Antaeotricha lecithaula

Scientific classification
- Domain: Eukaryota
- Kingdom: Animalia
- Phylum: Arthropoda
- Class: Insecta
- Order: Lepidoptera
- Family: Depressariidae
- Genus: Antaeotricha
- Species: A. lecithaula
- Binomial name: Antaeotricha lecithaula Meyrick, 1914

= Antaeotricha lecithaula =

- Authority: Meyrick, 1914

Species of moth

Antaeotricha lecithaula is a species of moth in the family Depressariidae. It was described by Edward Meyrick in 1914. It is found in Guyana.

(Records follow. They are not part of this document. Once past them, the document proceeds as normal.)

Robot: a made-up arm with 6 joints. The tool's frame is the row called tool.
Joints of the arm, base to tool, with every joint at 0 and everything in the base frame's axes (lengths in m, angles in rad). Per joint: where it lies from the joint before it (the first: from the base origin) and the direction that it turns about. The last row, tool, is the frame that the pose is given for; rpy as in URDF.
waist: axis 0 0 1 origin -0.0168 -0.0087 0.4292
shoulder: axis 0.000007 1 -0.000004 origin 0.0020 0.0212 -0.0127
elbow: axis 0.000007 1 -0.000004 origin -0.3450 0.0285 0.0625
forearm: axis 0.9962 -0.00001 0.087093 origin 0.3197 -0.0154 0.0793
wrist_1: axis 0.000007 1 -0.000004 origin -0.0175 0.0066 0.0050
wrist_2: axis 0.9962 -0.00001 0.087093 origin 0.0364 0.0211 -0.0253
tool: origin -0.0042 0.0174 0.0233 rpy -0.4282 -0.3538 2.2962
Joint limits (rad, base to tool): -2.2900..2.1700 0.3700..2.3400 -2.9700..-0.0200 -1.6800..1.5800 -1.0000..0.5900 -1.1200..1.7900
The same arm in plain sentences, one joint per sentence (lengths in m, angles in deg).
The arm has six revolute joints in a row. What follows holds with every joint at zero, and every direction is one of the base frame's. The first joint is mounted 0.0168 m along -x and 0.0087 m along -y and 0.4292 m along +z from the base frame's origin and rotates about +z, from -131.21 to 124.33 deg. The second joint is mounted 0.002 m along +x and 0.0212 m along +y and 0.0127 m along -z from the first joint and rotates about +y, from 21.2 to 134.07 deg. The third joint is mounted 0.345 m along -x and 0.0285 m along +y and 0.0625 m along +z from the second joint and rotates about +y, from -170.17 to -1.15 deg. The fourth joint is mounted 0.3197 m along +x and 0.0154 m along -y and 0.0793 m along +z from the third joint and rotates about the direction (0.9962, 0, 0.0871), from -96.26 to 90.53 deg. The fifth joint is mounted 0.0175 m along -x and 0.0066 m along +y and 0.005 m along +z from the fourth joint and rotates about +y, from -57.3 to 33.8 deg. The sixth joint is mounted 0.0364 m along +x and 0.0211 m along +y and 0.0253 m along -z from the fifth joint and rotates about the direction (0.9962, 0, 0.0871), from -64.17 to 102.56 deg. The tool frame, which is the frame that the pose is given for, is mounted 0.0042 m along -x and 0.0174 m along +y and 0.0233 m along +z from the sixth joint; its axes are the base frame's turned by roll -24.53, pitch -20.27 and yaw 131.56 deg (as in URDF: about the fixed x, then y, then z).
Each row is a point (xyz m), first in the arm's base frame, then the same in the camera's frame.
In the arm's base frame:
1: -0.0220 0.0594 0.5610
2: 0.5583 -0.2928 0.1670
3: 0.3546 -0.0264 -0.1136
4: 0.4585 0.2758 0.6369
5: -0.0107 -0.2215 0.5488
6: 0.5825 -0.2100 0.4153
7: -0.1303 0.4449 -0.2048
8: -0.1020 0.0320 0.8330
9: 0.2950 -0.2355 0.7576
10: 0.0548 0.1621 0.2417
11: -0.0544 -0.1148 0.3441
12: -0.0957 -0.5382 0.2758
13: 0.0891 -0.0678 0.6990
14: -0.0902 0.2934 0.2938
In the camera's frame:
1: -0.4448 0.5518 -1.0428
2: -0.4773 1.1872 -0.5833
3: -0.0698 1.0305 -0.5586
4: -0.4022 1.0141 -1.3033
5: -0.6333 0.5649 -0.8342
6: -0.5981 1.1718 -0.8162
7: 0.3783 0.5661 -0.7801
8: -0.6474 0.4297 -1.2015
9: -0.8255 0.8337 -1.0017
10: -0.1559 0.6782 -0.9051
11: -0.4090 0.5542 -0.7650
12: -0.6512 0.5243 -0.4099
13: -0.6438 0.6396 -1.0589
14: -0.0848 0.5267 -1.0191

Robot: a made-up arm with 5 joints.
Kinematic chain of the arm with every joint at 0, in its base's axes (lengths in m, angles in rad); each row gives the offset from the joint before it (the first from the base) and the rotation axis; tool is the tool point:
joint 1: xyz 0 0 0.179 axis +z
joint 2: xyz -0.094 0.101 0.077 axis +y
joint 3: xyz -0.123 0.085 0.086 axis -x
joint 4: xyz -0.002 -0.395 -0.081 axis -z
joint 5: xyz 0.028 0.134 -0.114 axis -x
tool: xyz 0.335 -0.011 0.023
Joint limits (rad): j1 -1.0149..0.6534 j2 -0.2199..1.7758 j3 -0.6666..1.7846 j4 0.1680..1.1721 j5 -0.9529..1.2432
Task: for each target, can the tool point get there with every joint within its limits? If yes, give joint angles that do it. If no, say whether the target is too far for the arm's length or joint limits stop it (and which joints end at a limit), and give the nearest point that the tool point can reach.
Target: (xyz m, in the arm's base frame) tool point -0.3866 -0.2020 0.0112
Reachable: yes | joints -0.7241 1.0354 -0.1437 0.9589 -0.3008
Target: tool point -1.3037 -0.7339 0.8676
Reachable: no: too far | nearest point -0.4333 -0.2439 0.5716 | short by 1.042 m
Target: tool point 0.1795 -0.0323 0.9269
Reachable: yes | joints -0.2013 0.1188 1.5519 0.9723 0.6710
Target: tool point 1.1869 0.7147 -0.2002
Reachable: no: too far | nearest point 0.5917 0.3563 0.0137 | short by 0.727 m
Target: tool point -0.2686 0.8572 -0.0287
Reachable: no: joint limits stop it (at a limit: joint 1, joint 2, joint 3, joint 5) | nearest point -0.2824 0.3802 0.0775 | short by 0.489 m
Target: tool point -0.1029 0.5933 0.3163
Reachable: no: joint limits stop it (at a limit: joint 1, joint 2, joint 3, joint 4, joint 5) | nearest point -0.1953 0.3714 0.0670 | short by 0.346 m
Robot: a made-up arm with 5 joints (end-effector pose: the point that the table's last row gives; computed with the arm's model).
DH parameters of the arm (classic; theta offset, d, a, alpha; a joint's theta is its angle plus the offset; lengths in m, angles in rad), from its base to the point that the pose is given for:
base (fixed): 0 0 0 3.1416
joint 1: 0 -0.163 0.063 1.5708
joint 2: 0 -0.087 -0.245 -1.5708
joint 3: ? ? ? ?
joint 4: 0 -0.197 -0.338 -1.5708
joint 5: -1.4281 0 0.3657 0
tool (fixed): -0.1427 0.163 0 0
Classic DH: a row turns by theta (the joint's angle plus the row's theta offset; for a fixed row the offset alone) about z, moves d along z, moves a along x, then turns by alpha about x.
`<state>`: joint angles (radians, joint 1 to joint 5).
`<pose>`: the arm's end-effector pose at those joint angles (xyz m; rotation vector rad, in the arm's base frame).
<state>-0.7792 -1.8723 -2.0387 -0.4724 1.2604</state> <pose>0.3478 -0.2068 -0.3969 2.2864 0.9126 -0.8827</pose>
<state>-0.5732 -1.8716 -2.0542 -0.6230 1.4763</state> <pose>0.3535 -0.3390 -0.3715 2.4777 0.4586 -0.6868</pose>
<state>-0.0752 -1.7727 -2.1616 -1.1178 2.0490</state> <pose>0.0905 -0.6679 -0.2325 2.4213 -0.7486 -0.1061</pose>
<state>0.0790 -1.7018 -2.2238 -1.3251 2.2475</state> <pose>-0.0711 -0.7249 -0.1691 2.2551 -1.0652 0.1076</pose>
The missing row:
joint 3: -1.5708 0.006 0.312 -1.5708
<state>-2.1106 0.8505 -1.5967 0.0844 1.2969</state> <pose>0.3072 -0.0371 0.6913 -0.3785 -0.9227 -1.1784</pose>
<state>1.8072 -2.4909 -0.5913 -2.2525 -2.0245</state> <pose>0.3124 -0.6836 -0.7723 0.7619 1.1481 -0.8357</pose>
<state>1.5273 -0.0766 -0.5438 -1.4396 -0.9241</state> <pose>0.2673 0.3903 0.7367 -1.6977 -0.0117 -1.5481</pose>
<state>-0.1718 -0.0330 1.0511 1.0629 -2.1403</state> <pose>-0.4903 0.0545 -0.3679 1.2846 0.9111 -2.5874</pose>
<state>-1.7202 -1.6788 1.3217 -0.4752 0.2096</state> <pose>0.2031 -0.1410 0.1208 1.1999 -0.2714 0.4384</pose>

The wingspan is about 13 mm. The forewings are shining white with a very oblique fuscous line from the base of the costa terminated by a fine blackish dash on the fold and a short very oblique dark fuscous streak in the disc about one-third. There are two rather dark fuscous blotches on the dorsum reaching nearly half across the wing, the first before the middle, irregularly rounded, the second rectangular, extending from three-fourths to the tornus. A slender dark fuscous longitudinal streak is found in the disc from before the middle to two-thirds, where it meets a very oblique line from two-fifths of the costa. There is a dark fuscous slightly curved line from two-thirds of the costa to the posterior angle of the second dorsal blotch. A short dark fuscous mark is found in the disc above the middle nearly connecting this with the preceding line. There are also three strong approximated blackish dots on the apical margin, preceded by some narrow dark fuscous suffusion. The hindwings are grey, the base whitish-tinged, the apex somewhat suffused with whitish, with two dark fuscous marginal dots. There is a long whitish subcostal hairpencil lying beneath the forewings.